EXERCISE:
Set down every entry once more, character for character.
=== MATERIAL FOR THE TASK ===
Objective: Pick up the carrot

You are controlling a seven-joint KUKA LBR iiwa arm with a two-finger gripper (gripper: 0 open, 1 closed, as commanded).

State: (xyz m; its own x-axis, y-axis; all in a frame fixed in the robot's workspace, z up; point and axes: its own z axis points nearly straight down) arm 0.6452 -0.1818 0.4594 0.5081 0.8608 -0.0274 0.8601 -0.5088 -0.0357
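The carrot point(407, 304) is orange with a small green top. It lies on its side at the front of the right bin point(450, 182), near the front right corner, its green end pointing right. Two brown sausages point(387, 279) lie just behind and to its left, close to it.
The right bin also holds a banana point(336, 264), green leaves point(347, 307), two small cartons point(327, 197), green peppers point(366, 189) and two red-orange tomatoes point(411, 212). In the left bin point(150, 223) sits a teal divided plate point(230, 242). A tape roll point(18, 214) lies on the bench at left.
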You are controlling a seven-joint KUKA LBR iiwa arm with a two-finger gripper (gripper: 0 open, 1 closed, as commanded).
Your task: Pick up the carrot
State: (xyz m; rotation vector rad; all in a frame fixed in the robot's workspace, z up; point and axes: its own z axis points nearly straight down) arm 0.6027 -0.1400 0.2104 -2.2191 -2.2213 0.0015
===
EXERCISE OUTPUT:
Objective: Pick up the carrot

You are controlling a seven-joint KUKA LBR iiwa arm with a two-finger gripper (gripper: 0 open, 1 closed, as commanded).

State: (xyz m; its own x-axis, y-axis; all in a frame fixed in the robot's workspace, z up; point and axes: its own z axis points nearly straight down) arm 0.6452 -0.1818 0.4594 0.5081 0.8608 -0.0274 0.8601 -0.5088 -0.0357
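The carrot point(407, 304) is orange with a small green top. It lies on its side at the front of the right bin point(450, 182), near the front right corner, its green end pointing right. Two brown sausages point(387, 279) lie just behind and to its left, close to it.
The right bin also holds a banana point(336, 264), green leaves point(347, 307), two small cartons point(327, 197), green peppers point(366, 189) and two red-orange tomatoes point(411, 212). In the left bin point(150, 223) sits a teal divided plate point(230, 242). A tape roll point(18, 214) lies on the bench at left.
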You are controlling a seven-joint KUKA LBR iiwa arm with a two-finger gripper (gripper: 0 open, 1 closed, as commanded).
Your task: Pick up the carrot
State: (xyz m; rotation vector rad; all in a frame fixed in the robot's workspace, z up; point and axes: its own z axis points nearly straight down) arm 0.6027 -0.1400 0.2104 -2.2191 -2.2213 0.0015

No further output will be produced for this exercise.